> **WHAT IS BEING ASKED**
Search the data below, and report every line in which "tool" occurs.

> **DATASET EXTRACT**
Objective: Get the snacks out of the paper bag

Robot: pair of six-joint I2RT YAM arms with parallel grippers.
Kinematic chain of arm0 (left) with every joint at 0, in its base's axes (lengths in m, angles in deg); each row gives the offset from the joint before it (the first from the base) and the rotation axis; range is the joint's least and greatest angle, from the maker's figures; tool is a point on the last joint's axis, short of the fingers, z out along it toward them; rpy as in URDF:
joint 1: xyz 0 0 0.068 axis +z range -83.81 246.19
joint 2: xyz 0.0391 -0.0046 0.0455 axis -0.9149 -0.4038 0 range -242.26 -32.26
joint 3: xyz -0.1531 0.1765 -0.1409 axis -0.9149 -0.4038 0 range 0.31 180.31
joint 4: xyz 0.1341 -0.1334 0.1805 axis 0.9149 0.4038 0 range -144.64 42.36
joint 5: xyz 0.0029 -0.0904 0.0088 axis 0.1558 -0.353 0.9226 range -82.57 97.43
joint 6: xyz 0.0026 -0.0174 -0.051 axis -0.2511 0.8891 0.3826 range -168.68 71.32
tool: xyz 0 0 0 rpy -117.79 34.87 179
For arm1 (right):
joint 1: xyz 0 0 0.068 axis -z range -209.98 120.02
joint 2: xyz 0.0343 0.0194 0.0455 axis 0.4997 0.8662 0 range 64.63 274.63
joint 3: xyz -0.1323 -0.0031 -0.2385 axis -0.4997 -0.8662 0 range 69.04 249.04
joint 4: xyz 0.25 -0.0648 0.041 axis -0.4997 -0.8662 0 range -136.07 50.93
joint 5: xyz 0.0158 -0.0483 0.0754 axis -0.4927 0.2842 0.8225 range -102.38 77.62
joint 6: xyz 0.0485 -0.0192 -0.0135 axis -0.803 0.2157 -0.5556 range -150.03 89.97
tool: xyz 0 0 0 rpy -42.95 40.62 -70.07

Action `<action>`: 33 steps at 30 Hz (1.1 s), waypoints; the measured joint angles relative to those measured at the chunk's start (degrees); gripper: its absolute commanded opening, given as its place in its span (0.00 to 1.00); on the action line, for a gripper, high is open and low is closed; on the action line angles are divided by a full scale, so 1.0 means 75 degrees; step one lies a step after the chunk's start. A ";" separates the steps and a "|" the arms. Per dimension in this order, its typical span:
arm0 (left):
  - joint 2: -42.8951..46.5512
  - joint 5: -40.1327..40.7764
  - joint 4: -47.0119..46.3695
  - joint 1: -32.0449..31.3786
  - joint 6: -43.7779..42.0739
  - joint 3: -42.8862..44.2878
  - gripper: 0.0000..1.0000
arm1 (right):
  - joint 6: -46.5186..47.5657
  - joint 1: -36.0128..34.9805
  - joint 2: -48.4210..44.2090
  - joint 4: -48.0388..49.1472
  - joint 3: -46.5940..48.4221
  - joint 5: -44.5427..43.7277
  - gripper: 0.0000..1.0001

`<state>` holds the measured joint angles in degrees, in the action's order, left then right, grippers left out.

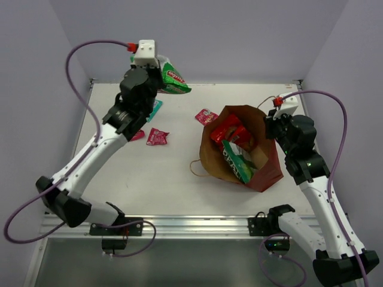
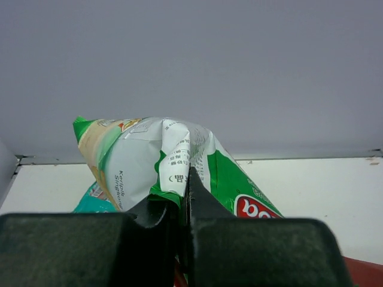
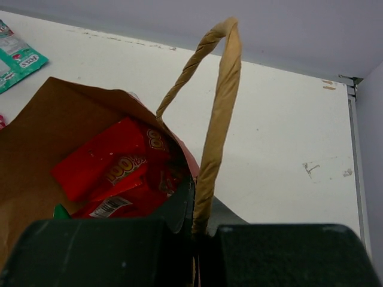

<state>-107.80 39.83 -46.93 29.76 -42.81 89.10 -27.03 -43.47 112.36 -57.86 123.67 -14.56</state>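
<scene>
The brown paper bag (image 1: 210, 150) stands open at the table's right, with red snacks (image 1: 230, 128) and a green-and-white packet (image 1: 238, 161) inside. My right gripper (image 1: 270, 124) is shut on the bag's twine handle (image 3: 219, 113) at the rim, and a red packet (image 3: 106, 168) shows just inside the bag (image 3: 66, 116). My left gripper (image 1: 159, 67) is raised at the back left, shut on a green-and-white packet (image 1: 175, 79). The wrist view shows the foil (image 2: 173, 152) pinched between the closed fingers (image 2: 187, 200). Two small pink packets (image 1: 206, 116) (image 1: 157, 137) lie on the table.
A flat teal packet (image 1: 155, 108) lies under the left arm, and it also shows in both wrist views (image 2: 93, 200) (image 3: 17, 57). A loose handle loop (image 1: 196, 166) sticks out at the bag's near left. Grey walls close the table's back and sides.
</scene>
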 measured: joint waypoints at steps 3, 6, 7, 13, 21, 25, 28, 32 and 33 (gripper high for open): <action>-0.1096 -0.0731 -0.0764 0.0557 0.0096 -0.0338 0.00 | 0.0000 0.0000 0.0000 -0.0003 0.0000 0.0017 0.00; -0.2040 -0.1422 -0.1510 0.0976 0.0408 -0.0688 0.00 | 0.0000 0.0000 0.0000 -0.0003 0.0000 0.0020 0.00; -0.2314 -0.1649 -0.1897 0.1102 0.0551 -0.0927 0.00 | 0.0000 0.0000 -0.0003 0.0000 0.0000 0.0023 0.00; -0.3037 -0.2017 -0.3943 0.1306 0.1026 -0.2238 0.15 | 0.0000 0.0000 -0.0003 0.0000 -0.0003 0.0050 0.00; -0.3491 -0.2853 -0.5817 0.1568 0.1801 -0.3617 0.97 | 0.0003 0.0000 -0.0003 -0.0003 -0.0003 0.0052 0.00; -0.2871 -0.2879 -0.5007 0.1617 0.1923 -0.3946 1.00 | 0.0003 0.0000 -0.0003 -0.0012 -0.0003 0.0210 0.00; -0.1862 -0.2833 -0.3896 0.1603 0.1935 -0.3920 1.00 | 0.0003 0.0000 -0.0012 -0.0012 -0.0003 0.0251 0.00; -0.0274 -0.2964 -0.2381 0.1486 0.2063 -0.3465 1.00 | 0.0003 0.0000 -0.0044 -0.0017 -0.0003 0.0251 0.00; 0.0093 -0.3005 -0.2098 0.1358 0.2122 -0.3351 1.00 | 0.0003 0.0000 -0.0055 -0.0020 -0.0003 0.0254 0.00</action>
<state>-107.10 17.30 -62.67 39.95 -26.90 63.97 -27.00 -43.47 111.94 -58.01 123.65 -12.65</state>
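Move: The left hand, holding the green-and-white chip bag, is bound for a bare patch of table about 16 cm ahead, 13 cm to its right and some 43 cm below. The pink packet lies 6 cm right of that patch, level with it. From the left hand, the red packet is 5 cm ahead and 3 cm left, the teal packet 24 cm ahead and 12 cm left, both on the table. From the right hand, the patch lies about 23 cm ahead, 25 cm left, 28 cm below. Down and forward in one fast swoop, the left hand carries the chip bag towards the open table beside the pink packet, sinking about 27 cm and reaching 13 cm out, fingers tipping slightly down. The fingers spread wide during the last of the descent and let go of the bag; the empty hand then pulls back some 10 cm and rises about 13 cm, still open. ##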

> **RESULT FOR THIS EXERCISE**
Kinematic chain of arm0 (left) with every joint at 0, in its base's axes (lengths in m, angles in deg); each row gives the offset from the joint before it (the first from the base) and the rotation axis; range is the joint's least and greatest angle, from the maker's figures; tool is a point on the last joint's axis, short of the fingers, z out along it toward them; rpy as in URDF:
tool: xyz 0 0 0 rpy -117.79 34.87 179
tool: xyz 0 0 0 rpy -42.95 40.62 -70.07

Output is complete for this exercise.